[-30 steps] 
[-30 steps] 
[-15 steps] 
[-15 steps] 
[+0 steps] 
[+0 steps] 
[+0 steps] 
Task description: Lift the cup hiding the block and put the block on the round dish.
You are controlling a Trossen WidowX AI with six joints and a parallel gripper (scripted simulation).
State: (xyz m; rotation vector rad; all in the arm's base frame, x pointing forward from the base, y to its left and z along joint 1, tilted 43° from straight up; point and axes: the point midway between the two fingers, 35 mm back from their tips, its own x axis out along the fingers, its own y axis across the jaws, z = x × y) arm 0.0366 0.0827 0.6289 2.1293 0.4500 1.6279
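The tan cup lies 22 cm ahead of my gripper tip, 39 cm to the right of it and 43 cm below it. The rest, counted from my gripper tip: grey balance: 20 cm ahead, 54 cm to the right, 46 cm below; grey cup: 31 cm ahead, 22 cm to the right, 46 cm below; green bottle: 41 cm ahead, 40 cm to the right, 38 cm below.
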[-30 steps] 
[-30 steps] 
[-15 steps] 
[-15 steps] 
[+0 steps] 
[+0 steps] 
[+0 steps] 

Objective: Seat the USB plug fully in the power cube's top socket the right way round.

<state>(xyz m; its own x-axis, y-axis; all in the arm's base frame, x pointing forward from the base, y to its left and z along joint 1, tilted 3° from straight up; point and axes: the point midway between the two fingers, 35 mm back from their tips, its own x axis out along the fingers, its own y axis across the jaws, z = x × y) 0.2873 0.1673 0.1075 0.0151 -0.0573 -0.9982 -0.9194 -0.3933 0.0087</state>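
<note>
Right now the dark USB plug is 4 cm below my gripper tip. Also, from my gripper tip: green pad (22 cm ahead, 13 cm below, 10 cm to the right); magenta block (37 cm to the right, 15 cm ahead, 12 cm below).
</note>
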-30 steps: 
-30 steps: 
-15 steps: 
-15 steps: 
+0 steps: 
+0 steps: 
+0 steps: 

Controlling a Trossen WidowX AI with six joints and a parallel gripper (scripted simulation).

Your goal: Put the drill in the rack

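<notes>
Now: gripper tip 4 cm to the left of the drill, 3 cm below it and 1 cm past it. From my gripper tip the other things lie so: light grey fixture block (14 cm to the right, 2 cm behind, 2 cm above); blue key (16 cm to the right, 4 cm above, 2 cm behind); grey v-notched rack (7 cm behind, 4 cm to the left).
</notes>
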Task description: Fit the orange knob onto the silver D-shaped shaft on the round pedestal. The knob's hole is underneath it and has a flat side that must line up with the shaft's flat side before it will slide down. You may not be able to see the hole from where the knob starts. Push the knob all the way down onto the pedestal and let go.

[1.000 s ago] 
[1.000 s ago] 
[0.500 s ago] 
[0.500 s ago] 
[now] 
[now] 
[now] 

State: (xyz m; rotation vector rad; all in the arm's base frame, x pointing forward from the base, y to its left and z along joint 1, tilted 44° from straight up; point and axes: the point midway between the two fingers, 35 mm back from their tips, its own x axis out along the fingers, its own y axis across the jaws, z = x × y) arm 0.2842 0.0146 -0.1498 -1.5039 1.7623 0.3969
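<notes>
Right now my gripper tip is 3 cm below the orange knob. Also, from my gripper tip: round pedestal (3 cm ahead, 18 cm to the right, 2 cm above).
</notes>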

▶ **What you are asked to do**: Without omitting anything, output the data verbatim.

▶ **Answer for this exercise**:
[-30 steps] 
[-30 steps] 
[-15 steps] 
[-15 steps] 
[+0 steps] 
[+0 steps] 
[+0 steps] 
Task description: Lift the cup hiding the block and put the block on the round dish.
You are controlling a Trossen WidowX AI with six joints and a parallel gripper (scripted simulation).
State: (xyz m; rotation vector rad; all in the arm's base frame, x pointing forward from the base, y to its left and z along joint 1, tilted 43° from straight up; point and axes: the point midway between the two fingers, 35 mm back from their tips, its own x axis out along the fingers, its own y axis across the jaws, z = x × y) arm 0.0366 0.0827 0.6289 2.1293 0.4500 1.6279
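The tan cup lies 22 cm ahead of my gripper tip, 39 cm to the right of it and 43 cm below it. The rest, counted from my gripper tip: grey balance: 20 cm ahead, 54 cm to the right, 46 cm below; grey cup: 31 cm ahead, 22 cm to the right, 46 cm below; green bottle: 41 cm ahead, 40 cm to the right, 38 cm below.
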[-30 steps] 
[-30 steps] 
[-15 steps] 
[-15 steps] 
[+0 steps] 
[+0 steps] 
[+0 steps] 

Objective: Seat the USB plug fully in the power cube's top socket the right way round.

<state>(xyz m; its own x-axis, y-axis; all in the arm's base frame, x pointing forward from the base, y to its left and z along joint 1, tilted 3° from straight up; point and axes: the point midway between the two fingers, 35 mm back from their tips, its own x axis out along the fingers, its own y axis across the jaws, z = x × y) 0.2873 0.1673 0.1075 0.0151 -0.0573 -0.9982 -0.9194 -0.3933 0.0087</state>
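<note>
Right now the dark USB plug is 4 cm below my gripper tip. Also, from my gripper tip: green pad (22 cm ahead, 13 cm below, 10 cm to the right); magenta block (37 cm to the right, 15 cm ahead, 12 cm below).
</note>
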-30 steps: 
-30 steps: 
-15 steps: 
-15 steps: 
+0 steps: 
+0 steps: 
+0 steps: 

Controlling a Trossen WidowX AI with six joints and a parallel gripper (scripted simulation).

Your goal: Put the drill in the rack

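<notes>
Now: gripper tip 4 cm to the left of the drill, 3 cm below it and 1 cm past it. From my gripper tip the other things lie so: light grey fixture block (14 cm to the right, 2 cm behind, 2 cm above); blue key (16 cm to the right, 4 cm above, 2 cm behind); grey v-notched rack (7 cm behind, 4 cm to the left).
</notes>
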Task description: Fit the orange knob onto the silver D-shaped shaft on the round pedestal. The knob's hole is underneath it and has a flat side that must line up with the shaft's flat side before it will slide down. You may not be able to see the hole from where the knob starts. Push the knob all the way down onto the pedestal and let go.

[1.000 s ago] 
[1.000 s ago] 
[0.500 s ago] 
[0.500 s ago] 
[now] 
[now] 
[now] 

State: (xyz m; rotation vector rad; all in the arm's base frame, x pointing forward from the base, y to its left and z along joint 1, tilted 44° from straight up; point and axes: the point midway between the two fingers, 35 mm back from their tips, its own x axis out along the fingers, its own y axis across the jaws, z = x × y) arm 0.2842 0.0146 -0.1498 -1.5039 1.7623 0.3969
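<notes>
Right now my gripper tip is 3 cm below the orange knob. Also, from my gripper tip: round pedestal (3 cm ahead, 18 cm to the right, 2 cm above).
</notes>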

The answer has nothing more to it.